» Work required:
Search the data below for the string "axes". Extract every line that contains it.

[Opening Material supplied section]

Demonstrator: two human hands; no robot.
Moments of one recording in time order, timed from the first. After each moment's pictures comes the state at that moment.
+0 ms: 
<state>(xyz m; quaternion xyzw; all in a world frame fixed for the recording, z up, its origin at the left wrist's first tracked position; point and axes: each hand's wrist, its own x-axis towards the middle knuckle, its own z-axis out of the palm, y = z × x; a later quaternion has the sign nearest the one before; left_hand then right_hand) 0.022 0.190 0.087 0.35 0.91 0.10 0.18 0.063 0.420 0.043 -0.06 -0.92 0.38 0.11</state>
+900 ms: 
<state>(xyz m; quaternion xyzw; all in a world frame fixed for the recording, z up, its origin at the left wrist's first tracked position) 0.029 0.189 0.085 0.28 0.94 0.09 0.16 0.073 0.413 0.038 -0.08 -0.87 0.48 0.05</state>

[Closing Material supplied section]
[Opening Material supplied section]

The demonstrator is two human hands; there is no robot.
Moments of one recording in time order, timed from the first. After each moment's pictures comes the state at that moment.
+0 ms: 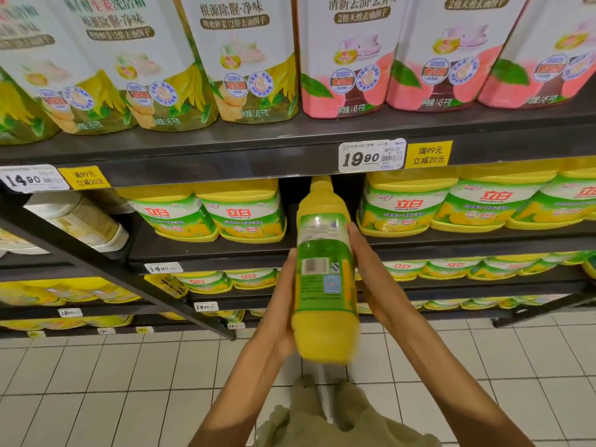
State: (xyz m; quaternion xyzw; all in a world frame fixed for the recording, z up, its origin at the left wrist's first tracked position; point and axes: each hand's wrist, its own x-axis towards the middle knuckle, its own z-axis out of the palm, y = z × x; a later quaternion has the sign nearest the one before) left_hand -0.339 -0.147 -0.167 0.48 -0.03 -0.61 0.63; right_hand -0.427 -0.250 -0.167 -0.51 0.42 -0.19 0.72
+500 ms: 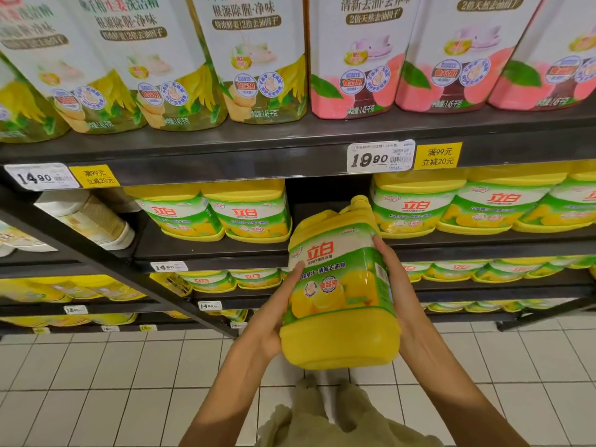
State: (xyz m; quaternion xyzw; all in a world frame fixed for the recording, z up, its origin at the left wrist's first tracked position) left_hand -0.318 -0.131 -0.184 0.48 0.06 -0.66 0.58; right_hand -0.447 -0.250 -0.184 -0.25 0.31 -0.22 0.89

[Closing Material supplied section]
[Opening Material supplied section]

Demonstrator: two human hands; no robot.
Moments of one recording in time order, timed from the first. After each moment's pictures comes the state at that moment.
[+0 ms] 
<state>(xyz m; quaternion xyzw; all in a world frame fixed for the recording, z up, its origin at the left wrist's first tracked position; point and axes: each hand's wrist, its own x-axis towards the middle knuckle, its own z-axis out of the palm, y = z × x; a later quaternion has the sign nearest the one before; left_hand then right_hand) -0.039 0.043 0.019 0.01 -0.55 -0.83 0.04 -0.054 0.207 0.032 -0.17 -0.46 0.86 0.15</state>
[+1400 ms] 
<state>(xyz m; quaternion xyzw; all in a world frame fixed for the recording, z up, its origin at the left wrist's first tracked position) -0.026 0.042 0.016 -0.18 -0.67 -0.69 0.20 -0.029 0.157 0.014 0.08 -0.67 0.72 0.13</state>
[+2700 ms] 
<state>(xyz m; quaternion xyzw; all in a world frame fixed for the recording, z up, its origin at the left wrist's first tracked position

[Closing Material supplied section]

» Answer box:
<state>(xyz m; quaternion xyzw; all in a world frame fixed for the recording, z up, its origin at the left wrist's first tracked position; point and axes: each hand's wrist, its own x-axis towards the middle knuckle, its own z-axis out of the palm, y = z × x; a later quaternion has the sign nearest the one before; left_hand then right_hand) 0.022 0.190 0.087 0.35 0.91 0.10 0.18 0.063 0.420 0.043 -0.06 -0.92 0.38 0.11</state>
State: (xyz m; quaternion xyzw; all in a world frame fixed for the recording, z up, its origin at the left wrist's first tracked position; point and axes: each hand's wrist, its own x-axis towards the middle knuckle, its own z-axis out of the palm, y = z × x; a later quaternion has the sign nearest the one before) left_hand -0.339 -0.147 -0.167 0.48 -0.03 -0.61 0.63; right_hand -0.427 -0.250 -0.167 -0.51 0.42 -0.19 0.72
<state>(xyz m; quaternion xyzw; all in a world frame fixed for the recording, z up, its origin at the left wrist's first tracked position; point and axes: each hand's wrist, its own x-axis towards the middle knuckle, its own z-axis out of the palm, y = z × x; a later quaternion has the sign nearest the one before; left_hand then right_hand) -0.039 0.043 0.019 0.01 -0.55 -0.83 0.04 -0.054 0.207 0.032 -0.17 -0.46 0.86 0.15</state>

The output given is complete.